A falling number of corporates are choosing to list on the Taiwan Stock Exchange. Given the dire after-market performance of Aslan Pharmaceuticals, it is not hard to see why.

taipei cityscape clouds-600
Taipei is not the place you go to complete big equity capital markets transactions,
wherever you come from

When Aslan Pharmaceuticals cast around for the right place to sell shares earlier this year, it did not choose Hong Kong, nor its hometown of Singapore, nor even mainland China’s two leading bourses, but Taiwan.

Aslan’s chief executive Carl Firth, a former head of Asia healthcare investment banking at Bank of America Merrill Lynch, was convinced it was the right decision. The firm’s lack of profitability – it posted a small pre-tax loss in 2016 – had ruled out Hong Kong, while the US exchanges were deemed too volatile. Singapore was also nixed, due to the lack of biotech firms listed in the Lion City. 

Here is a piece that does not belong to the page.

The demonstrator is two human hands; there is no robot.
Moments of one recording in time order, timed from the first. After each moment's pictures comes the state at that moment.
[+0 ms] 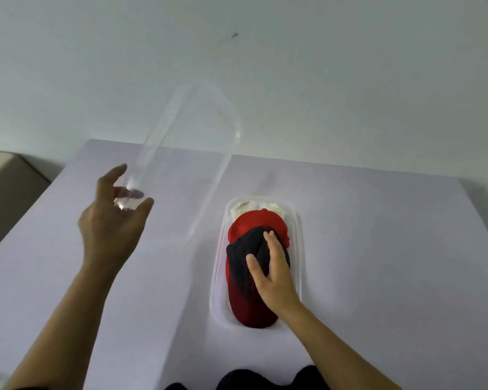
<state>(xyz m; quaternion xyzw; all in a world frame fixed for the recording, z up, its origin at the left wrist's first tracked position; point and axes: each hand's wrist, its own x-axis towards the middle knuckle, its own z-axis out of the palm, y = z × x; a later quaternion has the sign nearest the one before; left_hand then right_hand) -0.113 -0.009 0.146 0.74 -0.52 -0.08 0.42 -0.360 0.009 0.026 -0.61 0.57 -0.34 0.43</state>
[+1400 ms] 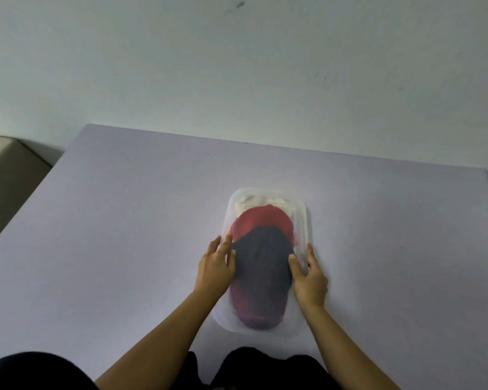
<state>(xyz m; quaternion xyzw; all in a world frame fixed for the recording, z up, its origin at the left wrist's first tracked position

Taiwan, however, was a different matter. The Taiwan Stock Exchange (TSE) was widely viewed as a sleepy little bourse lacking the liquidity and trading volumes of Shanghai or Hong Kong. But it had its upsides. 

The island boasts one of the world’s best-run and most-generously funded public healthcare systems. Moreover, a host of biotech corporates had successfully listed on the TSE in the past, led by TaiMed Biologics and ScinoPharm, making it, on the surface at least, a logical listing venue.